Categories of Special Interest

Architectural, Artistic, Historical, Social


Previous Name

Mountjoy House/Castleknock Lodge


Original Use

Country house


Historical Use

Barracks


Date

1725 - 1730


Coordinates

310027, 236056


Date Recorded

22/09/2014


Date Updated

--/--/--


Description

Detached former country house with basement, built 1728, having three-bay two-storey entrance front to east, three-storey seven-bay garden front to south with three-bay breakfront, flanked by two-storey wings to garden front with canted bays, and having series of gabled projections to rear. Now disused. Steeply pitched natural slate roofs (double-pile to garden front) with black clay ridge tiles and lead valleys, hipped to east and west blocks and to garden wings. Conical metal vents to ridge of westernmost block.

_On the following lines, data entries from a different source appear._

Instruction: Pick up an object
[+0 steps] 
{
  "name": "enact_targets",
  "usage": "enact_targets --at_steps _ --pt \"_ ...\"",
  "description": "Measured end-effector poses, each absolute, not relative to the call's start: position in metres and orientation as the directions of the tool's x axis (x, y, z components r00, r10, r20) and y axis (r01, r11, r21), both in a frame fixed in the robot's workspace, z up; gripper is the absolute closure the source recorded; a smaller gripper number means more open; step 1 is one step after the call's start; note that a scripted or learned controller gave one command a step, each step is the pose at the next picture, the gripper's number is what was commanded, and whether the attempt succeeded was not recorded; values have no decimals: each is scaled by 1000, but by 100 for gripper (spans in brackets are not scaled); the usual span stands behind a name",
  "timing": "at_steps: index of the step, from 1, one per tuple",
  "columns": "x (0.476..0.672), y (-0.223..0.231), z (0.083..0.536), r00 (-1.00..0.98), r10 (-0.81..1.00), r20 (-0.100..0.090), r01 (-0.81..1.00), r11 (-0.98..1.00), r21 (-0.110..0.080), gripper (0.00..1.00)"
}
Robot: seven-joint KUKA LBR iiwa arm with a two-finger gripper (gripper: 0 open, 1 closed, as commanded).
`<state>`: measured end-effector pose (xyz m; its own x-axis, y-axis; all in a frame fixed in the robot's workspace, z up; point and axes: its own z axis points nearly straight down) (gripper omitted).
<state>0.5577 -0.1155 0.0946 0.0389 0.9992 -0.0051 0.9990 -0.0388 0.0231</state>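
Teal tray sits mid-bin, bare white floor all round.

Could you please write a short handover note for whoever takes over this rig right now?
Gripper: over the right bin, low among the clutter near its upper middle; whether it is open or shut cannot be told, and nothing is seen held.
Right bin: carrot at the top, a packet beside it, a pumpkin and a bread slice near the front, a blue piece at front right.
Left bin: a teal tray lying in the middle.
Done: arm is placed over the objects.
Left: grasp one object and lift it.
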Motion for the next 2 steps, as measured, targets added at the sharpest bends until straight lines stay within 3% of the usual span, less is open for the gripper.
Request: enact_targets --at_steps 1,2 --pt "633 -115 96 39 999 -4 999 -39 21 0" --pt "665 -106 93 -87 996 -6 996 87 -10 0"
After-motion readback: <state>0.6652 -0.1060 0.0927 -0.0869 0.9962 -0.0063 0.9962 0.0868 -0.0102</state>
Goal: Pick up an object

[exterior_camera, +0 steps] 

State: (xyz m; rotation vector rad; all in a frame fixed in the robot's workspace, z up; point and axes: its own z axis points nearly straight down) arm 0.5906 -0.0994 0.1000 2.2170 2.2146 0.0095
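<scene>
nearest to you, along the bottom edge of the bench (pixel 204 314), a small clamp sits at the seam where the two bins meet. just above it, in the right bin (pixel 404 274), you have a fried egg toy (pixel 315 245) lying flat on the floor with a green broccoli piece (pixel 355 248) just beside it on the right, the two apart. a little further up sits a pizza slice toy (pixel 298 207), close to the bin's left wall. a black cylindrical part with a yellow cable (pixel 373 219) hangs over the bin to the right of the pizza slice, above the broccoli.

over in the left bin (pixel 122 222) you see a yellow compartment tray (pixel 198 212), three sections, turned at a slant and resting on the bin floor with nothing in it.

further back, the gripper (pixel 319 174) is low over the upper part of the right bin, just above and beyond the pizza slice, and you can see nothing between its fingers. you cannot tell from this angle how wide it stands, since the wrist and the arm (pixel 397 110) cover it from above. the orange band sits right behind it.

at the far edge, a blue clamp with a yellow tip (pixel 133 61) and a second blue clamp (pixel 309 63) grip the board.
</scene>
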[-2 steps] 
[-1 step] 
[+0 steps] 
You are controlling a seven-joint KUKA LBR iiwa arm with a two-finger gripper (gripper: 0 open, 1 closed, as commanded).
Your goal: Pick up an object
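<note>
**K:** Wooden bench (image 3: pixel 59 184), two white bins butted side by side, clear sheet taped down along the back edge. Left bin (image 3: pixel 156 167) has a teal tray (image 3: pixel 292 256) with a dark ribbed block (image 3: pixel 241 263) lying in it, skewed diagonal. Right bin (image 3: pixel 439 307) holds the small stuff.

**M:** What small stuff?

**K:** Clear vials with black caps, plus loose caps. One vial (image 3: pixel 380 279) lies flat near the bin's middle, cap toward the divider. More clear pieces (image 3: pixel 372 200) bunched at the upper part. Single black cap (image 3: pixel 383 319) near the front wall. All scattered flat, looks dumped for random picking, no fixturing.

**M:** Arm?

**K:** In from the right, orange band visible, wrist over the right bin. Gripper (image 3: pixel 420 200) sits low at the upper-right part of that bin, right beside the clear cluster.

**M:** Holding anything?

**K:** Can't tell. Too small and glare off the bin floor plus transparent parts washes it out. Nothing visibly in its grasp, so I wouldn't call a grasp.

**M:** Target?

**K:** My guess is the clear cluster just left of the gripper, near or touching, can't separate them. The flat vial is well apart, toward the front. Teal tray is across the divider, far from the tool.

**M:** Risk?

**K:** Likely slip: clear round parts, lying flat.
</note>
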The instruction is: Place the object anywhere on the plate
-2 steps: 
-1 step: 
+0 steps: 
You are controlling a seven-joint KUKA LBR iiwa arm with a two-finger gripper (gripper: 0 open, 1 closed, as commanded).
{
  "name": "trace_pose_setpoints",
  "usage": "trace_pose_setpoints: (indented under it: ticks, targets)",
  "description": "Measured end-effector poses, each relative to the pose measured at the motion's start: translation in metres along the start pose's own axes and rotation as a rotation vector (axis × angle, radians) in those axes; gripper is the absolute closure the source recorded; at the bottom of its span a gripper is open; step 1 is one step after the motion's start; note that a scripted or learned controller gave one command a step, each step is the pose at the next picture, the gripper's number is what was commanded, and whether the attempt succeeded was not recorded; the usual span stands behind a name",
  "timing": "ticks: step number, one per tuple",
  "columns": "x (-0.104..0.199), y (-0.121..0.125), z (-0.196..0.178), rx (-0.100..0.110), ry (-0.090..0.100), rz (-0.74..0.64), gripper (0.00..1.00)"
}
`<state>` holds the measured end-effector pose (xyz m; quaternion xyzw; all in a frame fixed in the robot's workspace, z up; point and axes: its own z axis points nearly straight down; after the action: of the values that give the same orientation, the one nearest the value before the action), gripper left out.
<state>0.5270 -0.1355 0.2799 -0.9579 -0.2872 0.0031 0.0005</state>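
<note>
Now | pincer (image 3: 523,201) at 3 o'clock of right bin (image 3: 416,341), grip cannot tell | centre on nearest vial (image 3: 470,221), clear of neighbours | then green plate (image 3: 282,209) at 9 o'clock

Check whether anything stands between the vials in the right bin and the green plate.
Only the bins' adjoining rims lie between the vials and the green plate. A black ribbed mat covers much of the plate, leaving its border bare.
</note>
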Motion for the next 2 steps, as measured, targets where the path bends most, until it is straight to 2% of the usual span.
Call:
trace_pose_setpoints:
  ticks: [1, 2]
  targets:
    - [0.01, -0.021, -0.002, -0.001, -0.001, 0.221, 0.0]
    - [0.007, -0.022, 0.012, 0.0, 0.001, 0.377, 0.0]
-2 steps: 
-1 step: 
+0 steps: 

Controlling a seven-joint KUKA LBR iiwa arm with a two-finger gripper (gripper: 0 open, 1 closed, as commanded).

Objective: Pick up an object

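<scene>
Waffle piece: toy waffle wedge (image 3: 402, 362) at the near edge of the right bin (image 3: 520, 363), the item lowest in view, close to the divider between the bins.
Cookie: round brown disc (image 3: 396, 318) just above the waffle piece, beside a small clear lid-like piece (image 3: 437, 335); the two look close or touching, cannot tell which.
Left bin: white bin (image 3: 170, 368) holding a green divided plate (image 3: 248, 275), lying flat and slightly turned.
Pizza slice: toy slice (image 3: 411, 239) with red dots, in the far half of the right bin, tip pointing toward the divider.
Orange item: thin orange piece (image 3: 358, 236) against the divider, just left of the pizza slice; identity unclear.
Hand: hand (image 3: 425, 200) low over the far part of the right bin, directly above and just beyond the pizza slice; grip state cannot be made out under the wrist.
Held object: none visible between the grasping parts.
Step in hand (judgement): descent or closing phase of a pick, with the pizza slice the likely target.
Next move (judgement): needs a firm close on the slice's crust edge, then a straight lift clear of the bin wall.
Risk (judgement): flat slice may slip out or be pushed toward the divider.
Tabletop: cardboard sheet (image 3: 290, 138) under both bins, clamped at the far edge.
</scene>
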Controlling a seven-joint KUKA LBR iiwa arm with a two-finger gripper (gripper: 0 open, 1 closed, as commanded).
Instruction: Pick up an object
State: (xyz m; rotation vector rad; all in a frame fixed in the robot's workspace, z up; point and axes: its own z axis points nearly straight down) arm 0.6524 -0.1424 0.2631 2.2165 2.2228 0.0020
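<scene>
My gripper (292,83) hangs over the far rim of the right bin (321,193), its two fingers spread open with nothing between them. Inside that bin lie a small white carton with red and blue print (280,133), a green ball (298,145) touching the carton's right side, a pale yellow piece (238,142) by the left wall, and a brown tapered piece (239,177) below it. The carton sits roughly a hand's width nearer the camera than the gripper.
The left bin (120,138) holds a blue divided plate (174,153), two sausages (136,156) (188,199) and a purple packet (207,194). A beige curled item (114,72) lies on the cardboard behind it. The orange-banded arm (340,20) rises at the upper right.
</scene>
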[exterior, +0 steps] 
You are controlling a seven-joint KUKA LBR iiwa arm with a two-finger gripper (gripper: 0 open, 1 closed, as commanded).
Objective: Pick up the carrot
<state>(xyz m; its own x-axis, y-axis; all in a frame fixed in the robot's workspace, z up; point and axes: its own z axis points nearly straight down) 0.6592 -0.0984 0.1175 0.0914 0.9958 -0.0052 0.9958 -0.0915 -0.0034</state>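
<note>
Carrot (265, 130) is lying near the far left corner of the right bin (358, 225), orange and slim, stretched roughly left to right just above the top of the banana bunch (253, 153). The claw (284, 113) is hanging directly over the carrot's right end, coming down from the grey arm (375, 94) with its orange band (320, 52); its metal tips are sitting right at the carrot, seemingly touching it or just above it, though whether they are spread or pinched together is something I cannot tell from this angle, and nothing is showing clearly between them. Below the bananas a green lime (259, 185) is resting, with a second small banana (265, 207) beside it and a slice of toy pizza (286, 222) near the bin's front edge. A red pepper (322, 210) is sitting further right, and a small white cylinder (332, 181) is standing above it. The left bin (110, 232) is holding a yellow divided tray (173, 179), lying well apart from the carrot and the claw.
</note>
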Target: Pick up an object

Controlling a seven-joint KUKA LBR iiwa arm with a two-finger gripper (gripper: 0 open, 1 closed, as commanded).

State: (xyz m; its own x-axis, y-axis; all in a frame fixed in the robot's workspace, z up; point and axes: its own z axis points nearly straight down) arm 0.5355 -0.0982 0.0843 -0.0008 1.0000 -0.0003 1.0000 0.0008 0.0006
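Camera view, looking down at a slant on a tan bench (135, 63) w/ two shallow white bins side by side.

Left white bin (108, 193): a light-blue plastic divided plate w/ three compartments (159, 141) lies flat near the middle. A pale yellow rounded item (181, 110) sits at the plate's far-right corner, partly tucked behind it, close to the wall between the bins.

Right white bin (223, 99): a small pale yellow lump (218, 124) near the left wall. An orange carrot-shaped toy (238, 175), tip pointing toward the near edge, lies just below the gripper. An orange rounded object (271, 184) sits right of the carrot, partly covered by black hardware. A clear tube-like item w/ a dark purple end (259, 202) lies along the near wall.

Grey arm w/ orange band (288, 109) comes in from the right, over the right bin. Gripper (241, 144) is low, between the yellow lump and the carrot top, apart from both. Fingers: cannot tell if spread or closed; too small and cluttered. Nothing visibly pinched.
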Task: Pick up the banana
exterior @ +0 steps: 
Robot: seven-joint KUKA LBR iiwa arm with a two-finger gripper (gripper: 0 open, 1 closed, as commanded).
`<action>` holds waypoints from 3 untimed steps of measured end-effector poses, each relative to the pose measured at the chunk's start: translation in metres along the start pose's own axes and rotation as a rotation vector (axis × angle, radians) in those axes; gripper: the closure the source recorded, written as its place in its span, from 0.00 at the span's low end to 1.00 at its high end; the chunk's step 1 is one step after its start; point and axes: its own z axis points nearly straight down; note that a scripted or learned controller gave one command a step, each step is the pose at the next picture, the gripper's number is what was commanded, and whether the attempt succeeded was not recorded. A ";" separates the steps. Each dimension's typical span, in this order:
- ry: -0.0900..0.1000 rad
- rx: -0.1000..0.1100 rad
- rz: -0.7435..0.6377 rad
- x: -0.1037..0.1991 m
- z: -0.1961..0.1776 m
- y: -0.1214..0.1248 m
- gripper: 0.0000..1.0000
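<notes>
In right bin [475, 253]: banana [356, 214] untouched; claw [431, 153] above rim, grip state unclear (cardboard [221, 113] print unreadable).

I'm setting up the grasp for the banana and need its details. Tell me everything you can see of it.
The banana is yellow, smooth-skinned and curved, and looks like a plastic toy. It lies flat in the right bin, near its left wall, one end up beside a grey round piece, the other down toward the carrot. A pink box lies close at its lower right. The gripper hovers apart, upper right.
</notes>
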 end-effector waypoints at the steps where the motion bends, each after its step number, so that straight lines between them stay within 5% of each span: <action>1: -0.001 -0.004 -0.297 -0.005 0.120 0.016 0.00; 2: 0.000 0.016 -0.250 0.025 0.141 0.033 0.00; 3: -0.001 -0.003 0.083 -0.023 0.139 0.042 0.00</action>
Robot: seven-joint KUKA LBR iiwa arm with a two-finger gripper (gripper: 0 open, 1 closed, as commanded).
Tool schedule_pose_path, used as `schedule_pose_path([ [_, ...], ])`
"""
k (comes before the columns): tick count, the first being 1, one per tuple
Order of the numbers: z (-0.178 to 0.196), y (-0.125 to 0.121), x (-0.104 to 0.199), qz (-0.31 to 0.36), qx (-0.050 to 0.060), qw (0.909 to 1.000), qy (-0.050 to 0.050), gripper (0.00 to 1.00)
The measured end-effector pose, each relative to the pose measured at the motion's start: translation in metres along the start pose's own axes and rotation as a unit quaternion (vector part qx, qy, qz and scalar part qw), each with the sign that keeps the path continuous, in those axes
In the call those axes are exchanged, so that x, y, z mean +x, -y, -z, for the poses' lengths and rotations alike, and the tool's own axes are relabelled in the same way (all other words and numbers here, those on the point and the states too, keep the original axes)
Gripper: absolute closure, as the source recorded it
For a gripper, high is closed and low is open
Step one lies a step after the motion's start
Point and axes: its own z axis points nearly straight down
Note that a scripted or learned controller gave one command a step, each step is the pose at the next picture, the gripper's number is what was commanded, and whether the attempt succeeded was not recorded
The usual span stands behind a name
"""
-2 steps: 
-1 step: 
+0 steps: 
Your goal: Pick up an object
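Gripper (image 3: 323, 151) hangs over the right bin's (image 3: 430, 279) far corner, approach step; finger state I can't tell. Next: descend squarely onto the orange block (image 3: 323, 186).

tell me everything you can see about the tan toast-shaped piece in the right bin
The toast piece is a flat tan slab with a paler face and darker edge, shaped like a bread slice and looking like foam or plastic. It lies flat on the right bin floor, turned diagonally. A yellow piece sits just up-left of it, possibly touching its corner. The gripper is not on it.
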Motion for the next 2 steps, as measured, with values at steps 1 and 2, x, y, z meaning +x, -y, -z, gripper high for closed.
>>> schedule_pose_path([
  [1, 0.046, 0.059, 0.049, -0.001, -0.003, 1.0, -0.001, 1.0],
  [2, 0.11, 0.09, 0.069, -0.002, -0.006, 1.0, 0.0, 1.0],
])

Rendered chimneystacks of varying heights with clay pots. Cast-iron guttering on iron drive-through brackets and cast-iron downpipes. Roughcast cement rendered walls throughout. Square-headed window openings with granite sills and timber sliding sash windows with much cylinder glass, six-over-six pane to ground and first floors without horns, and two-over-two pane to canted bays and rear elevations with ogee and convex horns. Entrance bay and garden breakfront have sidelights to ground and first floors. Westernmost gable to rear abutted by flat-roofed entrance block having Venetian-style entrance with recessed porch. Southwest corner abutted by two-storey red brick wing and further single-storey wing with calp limestone walls and buff brick window surrounds with granite sills and three-over-three pane timber sliding sash windows with ogee horns. Defensive turret to south elevation of single-storey building.

Appraisal

The earliest building on the Ordnance Survey site, built as Castleknock Lodge and commonly known as Mountjoy House, this was the suburban villa of Luke Gardiner, built at different stages, with the possible involvement of Edward Lovett Pearce. The early to mid-eighteenth-century interior is well documented and, historically, is one of the most important residences in Phoenix Park. Its development is evident in the varying roof-lines and complex plan. Retaining much of its external detailing, the building forms the focal point of the Ordnance Survey complex, while also forming part of the wider collection of historic structures spread across the park.